CHARLESTON - With four sexual abuse cases in 4,000 employees, Kanawha County Board of Education attorney Jim Withrow hopes he has a coincidence on his hands - not an outbreak.

"They hit us all at one time it seemed like," Withrow said. "It's sort of overwhelming to get them all investigated."

The Kanawha County Board of Education has fired four teachers in the past year because of allegations made of sexual abuse by students and one longtime volunteer assistant athletic coach in the county stands accused of the same.

"We're hoping the timing was coincidental," Withrow said. "Since it hasn't happened since, it seems to have been."

Still, whenever there's a civil suit against a teacher who is charged with sexually abusing a student, that county's board of education will be listed as a defendant for allowing it to happen.

The statute says that if the school district had no reason to believe anything was wrong, then it is not libel. That's the basis for the defense of the school system when a teacher has done something indefensible.

That statute is enough protection for the school system, but has it been enough protection for the students?

"People with a disposition to commit these types of acts will gravitate toward areas where they will have access," Withrow said. "They will be teachers and different types of coaches to get into these situations. We have to be vigilant all the time."

In the case of former Sissonville teacher Rodney Newhouse, he faced sexual abuse charges in 1993 before some of them were thrown out of court and he was found not guilty of the others.

But in 2005, he was in trouble again, and an independent board found enough evidence to terminate his employment with Kanawha County schools.

Former Nitro teacher Robert Fulmer is accused of cornering Megan McKown and making advances toward her in an empty classroom.

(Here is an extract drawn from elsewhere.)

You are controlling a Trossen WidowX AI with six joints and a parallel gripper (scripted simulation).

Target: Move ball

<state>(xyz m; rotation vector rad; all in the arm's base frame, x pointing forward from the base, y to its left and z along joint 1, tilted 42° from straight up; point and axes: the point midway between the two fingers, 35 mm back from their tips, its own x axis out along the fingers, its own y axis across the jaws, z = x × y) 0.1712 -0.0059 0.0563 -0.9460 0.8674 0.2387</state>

Former South Charleston teacher John Fisher is accused of inappropriately touching students and impregnating another. Former Capital teacher Tyrone Persinger was accused by several students, with charges ranging from touching of genitals to telling one student, "I bet you give good head."

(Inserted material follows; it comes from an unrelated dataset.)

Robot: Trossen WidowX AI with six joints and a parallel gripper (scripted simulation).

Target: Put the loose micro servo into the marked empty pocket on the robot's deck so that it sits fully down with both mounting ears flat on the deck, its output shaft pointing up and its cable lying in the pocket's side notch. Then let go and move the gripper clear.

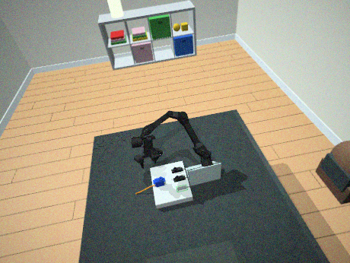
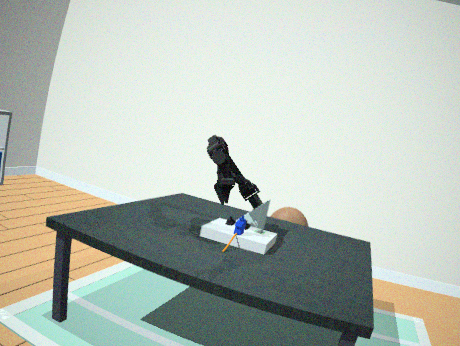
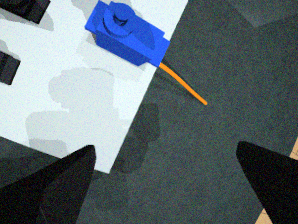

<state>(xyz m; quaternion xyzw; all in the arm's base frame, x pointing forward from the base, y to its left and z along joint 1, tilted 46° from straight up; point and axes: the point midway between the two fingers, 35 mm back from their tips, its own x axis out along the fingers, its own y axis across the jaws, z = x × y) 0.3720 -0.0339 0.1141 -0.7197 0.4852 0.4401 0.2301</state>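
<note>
Right now the white deck is 15 cm below my gripper tip, 7 cm to the left of it and 7 cm behind it.
</note>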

In each case, the teacher was fired after an investigation. And in each case, the school system regrets ever hiring them - Newhouse's civil suit is asking for $18 million, though Withrow said that amount is inappropriate.

Things have calmed down since the four cases sprung up around the same time, Withrow said, and he doesn't feel the school system has done much differently since the allegations began springing up.

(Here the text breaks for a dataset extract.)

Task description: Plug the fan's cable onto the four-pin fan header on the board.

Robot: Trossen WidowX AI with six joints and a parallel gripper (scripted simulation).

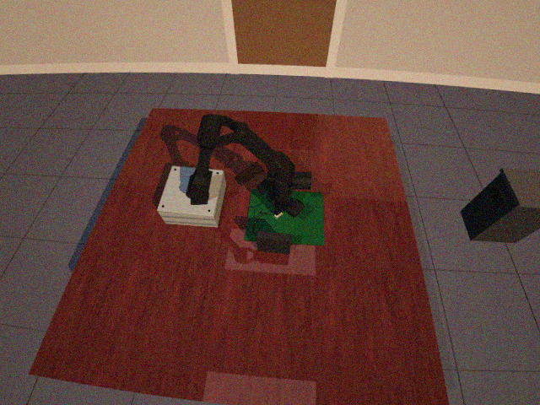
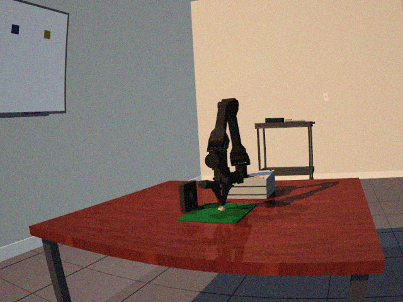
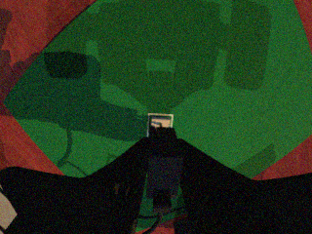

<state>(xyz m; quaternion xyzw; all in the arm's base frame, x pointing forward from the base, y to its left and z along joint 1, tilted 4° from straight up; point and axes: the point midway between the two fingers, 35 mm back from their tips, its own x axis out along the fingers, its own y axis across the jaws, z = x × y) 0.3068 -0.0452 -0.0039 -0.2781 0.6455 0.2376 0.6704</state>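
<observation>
My gripper tip is now 10 mm past the fan header, 10 mm to the left of it and 40 mm above it. The rest, counted from my gripper tip: green board (20 mm ahead, 10 mm to the right, 50 mm below); then dark plug (10 mm behind, 10 mm to the right, 10 mm above); then black fan (40 mm behind, 150 mm to the right, 20 mm above).
</observation>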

"I don't think we've changed our policies, particularly with regard to hiring," he said. "We do background checks and fingerprinting, and that's been in pace for quite some time.

"As far as being more vigilant with the supervising of the school, there may be more of that. But a school the size of Capital has 100 teachers and four administrators. They can't be everywhere at once."

For now, Withrow and the Board of Education will just have to hope that the number of accusations begins to decline toward zero.

"Even three, that's not a large percentage," Withrow said. "But one's too many."